Task details: Copy, from the material below, each line that contains the word "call".

Information:
--------------------------------------------------

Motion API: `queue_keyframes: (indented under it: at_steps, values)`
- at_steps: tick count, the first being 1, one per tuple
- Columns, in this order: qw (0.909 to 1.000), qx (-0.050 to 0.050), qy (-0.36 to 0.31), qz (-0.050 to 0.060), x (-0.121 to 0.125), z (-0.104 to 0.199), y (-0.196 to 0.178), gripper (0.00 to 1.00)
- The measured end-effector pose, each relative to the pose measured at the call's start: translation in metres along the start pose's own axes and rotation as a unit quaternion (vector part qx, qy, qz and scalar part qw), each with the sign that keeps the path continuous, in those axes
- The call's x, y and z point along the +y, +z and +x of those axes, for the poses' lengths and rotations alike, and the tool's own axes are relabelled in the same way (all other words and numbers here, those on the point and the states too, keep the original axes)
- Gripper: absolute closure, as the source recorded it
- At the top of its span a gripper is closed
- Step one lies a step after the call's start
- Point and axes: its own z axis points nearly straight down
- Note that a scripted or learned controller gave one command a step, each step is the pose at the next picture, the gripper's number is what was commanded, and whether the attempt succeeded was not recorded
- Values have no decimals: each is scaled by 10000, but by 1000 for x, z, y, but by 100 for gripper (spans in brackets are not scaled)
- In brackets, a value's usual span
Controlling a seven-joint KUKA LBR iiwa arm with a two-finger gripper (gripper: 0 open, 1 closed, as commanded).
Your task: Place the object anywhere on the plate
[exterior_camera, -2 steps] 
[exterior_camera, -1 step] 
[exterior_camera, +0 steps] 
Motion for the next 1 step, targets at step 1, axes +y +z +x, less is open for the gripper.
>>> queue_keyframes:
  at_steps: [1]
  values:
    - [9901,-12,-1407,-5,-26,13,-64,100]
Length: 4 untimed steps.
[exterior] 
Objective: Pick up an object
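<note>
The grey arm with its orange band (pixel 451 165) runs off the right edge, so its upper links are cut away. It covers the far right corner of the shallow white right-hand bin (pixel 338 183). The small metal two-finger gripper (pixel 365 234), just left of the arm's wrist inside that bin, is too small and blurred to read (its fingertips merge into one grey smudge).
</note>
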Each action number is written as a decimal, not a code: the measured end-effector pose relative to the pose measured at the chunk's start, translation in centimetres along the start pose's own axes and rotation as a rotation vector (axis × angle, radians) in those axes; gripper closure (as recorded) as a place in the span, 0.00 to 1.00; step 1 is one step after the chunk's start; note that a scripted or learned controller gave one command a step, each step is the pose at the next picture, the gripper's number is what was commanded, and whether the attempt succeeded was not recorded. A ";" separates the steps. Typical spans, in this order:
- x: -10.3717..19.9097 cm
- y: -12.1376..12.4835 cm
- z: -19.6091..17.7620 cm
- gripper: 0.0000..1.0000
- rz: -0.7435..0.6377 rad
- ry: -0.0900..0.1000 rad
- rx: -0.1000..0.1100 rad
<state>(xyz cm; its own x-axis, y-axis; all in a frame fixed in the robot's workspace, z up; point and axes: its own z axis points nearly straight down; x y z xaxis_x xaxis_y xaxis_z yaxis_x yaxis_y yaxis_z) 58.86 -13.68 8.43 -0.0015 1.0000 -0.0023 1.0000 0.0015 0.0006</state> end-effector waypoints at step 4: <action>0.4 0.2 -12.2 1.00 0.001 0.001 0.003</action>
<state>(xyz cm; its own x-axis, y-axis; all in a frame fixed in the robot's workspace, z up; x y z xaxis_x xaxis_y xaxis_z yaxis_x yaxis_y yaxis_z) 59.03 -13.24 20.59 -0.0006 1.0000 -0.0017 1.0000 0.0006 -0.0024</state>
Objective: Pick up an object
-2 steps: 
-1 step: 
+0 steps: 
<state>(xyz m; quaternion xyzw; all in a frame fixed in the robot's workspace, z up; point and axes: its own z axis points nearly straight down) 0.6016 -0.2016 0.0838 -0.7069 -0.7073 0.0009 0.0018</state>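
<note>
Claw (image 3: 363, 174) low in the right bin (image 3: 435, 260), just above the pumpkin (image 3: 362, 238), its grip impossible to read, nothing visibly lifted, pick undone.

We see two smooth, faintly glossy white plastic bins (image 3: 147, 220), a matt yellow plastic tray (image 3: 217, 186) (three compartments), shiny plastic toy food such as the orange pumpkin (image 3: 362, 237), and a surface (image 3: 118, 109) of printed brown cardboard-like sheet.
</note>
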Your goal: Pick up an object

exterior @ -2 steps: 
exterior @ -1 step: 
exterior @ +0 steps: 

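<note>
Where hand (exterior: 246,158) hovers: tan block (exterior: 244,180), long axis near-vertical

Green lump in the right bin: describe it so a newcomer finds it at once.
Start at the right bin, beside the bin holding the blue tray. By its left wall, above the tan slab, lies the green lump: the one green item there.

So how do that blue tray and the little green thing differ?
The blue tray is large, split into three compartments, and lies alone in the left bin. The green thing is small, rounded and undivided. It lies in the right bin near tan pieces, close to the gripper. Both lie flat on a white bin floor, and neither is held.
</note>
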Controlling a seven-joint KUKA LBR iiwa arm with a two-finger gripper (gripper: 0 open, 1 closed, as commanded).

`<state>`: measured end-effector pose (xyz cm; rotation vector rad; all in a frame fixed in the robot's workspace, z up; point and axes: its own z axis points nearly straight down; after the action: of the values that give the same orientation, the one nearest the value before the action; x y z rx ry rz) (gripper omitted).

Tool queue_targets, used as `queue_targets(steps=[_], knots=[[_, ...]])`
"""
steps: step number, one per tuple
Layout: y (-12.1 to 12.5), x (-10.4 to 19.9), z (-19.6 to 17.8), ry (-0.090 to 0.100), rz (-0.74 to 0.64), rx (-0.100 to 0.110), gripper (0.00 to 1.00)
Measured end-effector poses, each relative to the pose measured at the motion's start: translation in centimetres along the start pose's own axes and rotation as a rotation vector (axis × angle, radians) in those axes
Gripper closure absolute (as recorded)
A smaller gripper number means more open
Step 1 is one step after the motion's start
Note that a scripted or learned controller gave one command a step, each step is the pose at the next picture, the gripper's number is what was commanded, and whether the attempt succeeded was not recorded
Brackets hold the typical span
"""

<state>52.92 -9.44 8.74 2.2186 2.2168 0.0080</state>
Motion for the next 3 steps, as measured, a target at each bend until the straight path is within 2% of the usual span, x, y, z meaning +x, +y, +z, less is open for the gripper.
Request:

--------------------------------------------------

Answer box:
- The measured end-effector pose, each relative to the pose measured at the call's start: translation in metres along the start pose's own axes and rotation as a unit quaternion (vector part qx, qy, qz and scalar part qw), each with the sign that keeps the path continuous, in those axes
- The call's x, y and z point along the +y, +z and +x of those axes, for the poses' lengths and rotations alike, and the tool's own axes are relabelled in the same way (all other words and numbers here, those on the point and the states too, keep the original axes)
- Step one lies a step after the call's start

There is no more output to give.